Born on April 27, 1927, in Marion, Ala., Coretta Scott King felt the sting of racial discrimination at a young age. While she had to walk several miles to school, her white counterparts traveled to school by bus, according to the New York Times. As a child, King also endured labor in the cotton fields and helped raise the cattle on their farm. Because her father, Obadiah Scott, owned a country store and her mother, Bernice Scott, drove a school bus, her family had more advantages than most blacks in Alabama. Yet they were still poor. Despite this, King excelled in school, graduating as valedictorian of her class at Lincoln Normal School in 1945. The promising pupil then headed off to Antioch College in Ohio to study education and music. After that she left for Boston to attend the New England Conservatory of Music to train to be an opera singer.

Blind Date


As a student in Boston, King received a call from her future husband, Martin Luther King Jr.

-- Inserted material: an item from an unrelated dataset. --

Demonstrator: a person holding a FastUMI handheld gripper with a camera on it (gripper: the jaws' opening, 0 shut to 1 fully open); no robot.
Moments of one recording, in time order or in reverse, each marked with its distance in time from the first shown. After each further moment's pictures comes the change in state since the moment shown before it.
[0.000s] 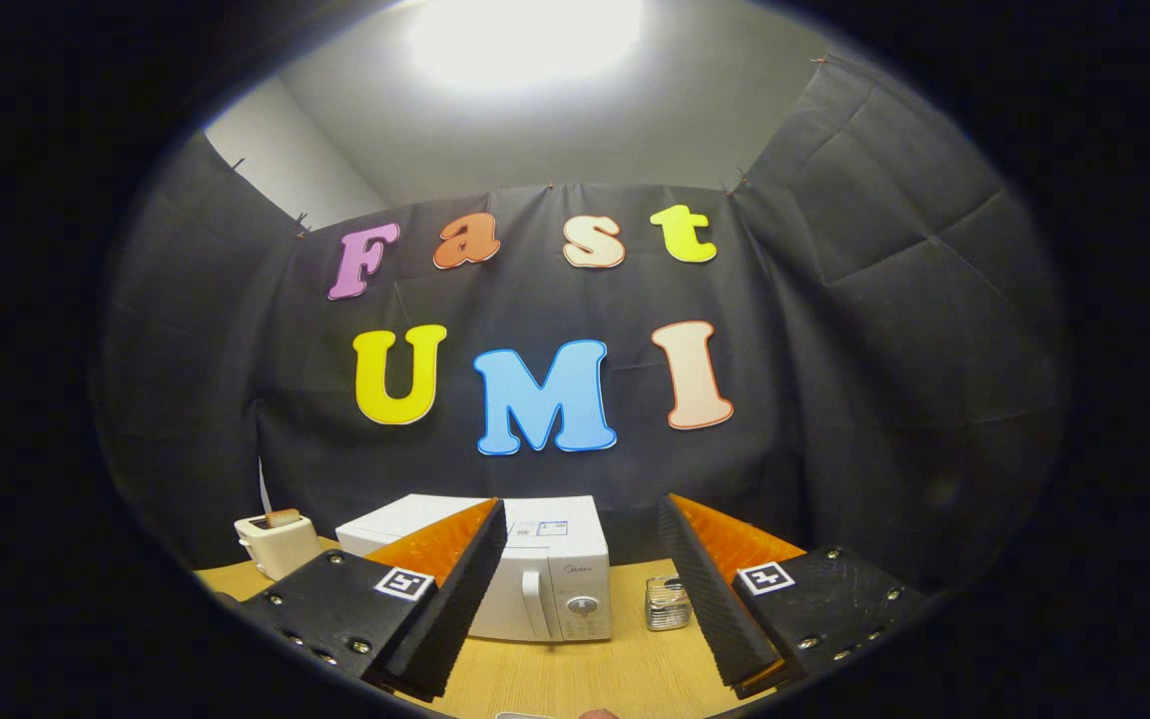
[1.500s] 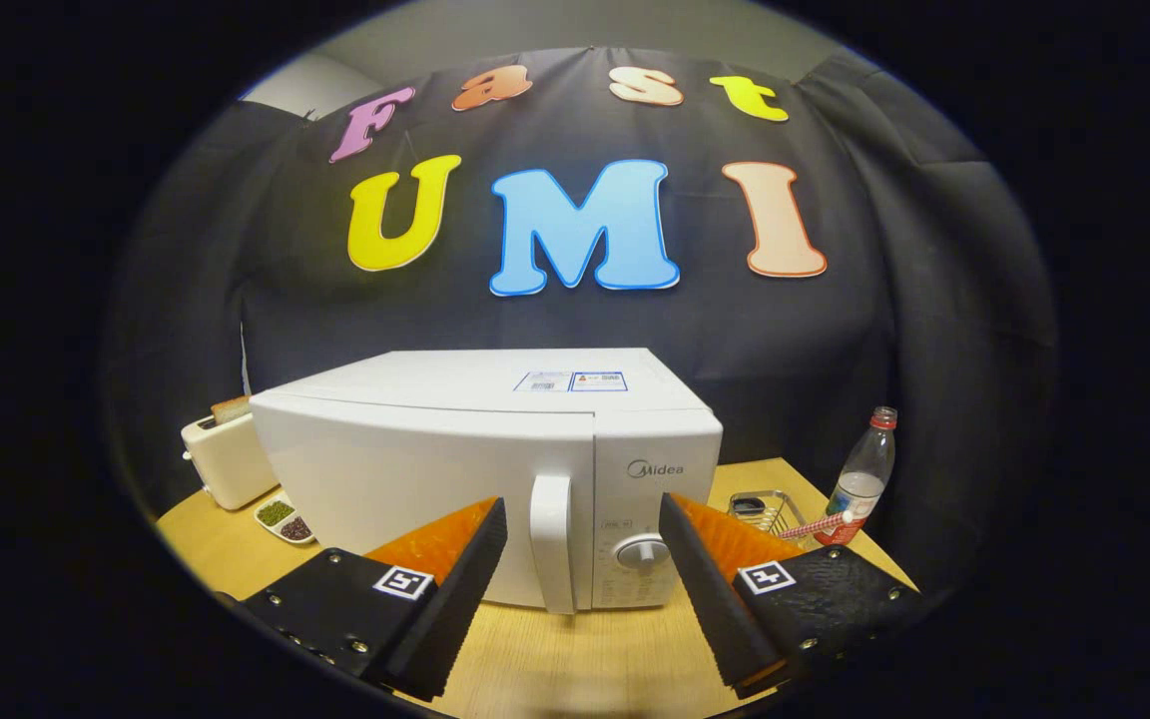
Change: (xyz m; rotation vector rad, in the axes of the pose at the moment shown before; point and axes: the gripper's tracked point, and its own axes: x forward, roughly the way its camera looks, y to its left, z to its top) arm 0.142 0.046 -0.217 -0.057 0.377 0.076
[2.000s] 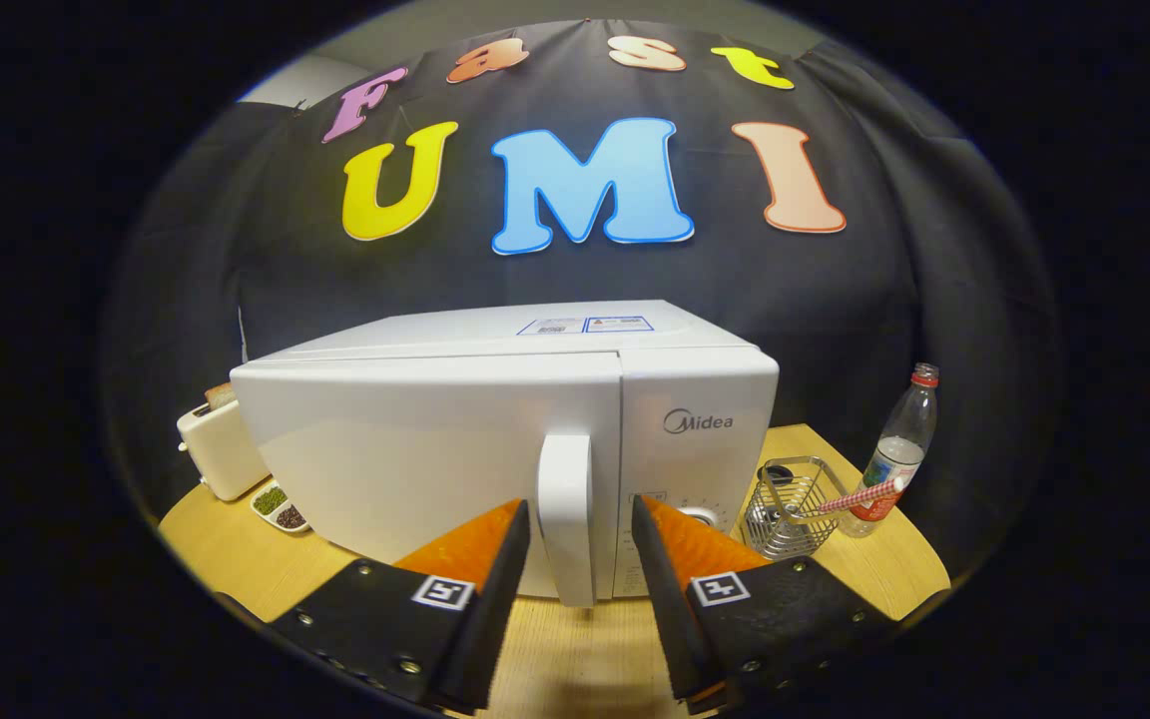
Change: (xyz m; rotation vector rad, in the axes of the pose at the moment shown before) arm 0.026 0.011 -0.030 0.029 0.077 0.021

He’d obtained her phone number from a mutual friend and called to ask her out. They met for lunch a day later, but Coretta Scott King didn’t like her date’s cheesy pickup lines nor the fact that he was just 5 feet 7. Despite these concerns, she did like the way her date spoke, and he liked her intelligence, the Times reported. The couple continued seeing each other and married on June 18, 1953, at the home of Coretta Scott King’s parents. They would have four children together from 1955 to 1963: Yolanda, Martin III, Dexter and Bernice.

Civil Rights


Although she was mother to four children and arguably the most stable presence in their lives while her husband traveled for the movement, Coretta Scott King also contributed to the civil rights struggle. She put her music training to use and performed a series of “Freedom Concerts” to fundraise for civil rights activism. In addition, King participated in 1955’s Montgomery Bus Boycott, traveled to Ghana in 1957 after the nation won its independence and traveled to India two years later, according to Biography.com. She also dedicated her time getting the 1964 Civil Rights Act passed.

Life After Martin


After Martin Luther King’s assassination in 1968, Coretta Scott King did not withdraw from the movement but remained active in the fight for civil rights. She appeared at the Poor People’s Campaign in honor of her husband just a few months after his murder. She went on to join the National Organization for Women and the Southern Christian Leadership Conference, a group for which her husband once served as president. In 1980, she was allowed to use the area around her husband’s birthplace in Atlanta for the Martin Luther King Jr. Center for Nonviolent Social Change of which she served as CEO and president. In 1986, the first federal holiday recognizing her late husband’s birthday took place. Coretta Scott King played a key role in leading the charge to getting the King holiday established.

Later Years


Coretta Scott King stepped down as head of the King Center in 1995, allowing her son Dexter King to succeed her. She sparked controversy when she called for the exoneration of her husband’s convicted killer, James Earl Ray. While Ray initially admitted to killing King, he later recanted. Ray died in 1998.

In addition to supporting civil rights, Coretta Scott King championed women’s rights, gay rights and apartheid in South Africa. She also befriended other widows whose husbands had been active in the fight for equality, such as Betty Shabazz, wife of Malcolm X, and Myrlie Evers, wife of Medgar Evers. In August 2005, Coretta Scott King had a heart attack and a stroke. She died at the age of 78 on Jan. 30, 2006, after her heart and breathing stopped.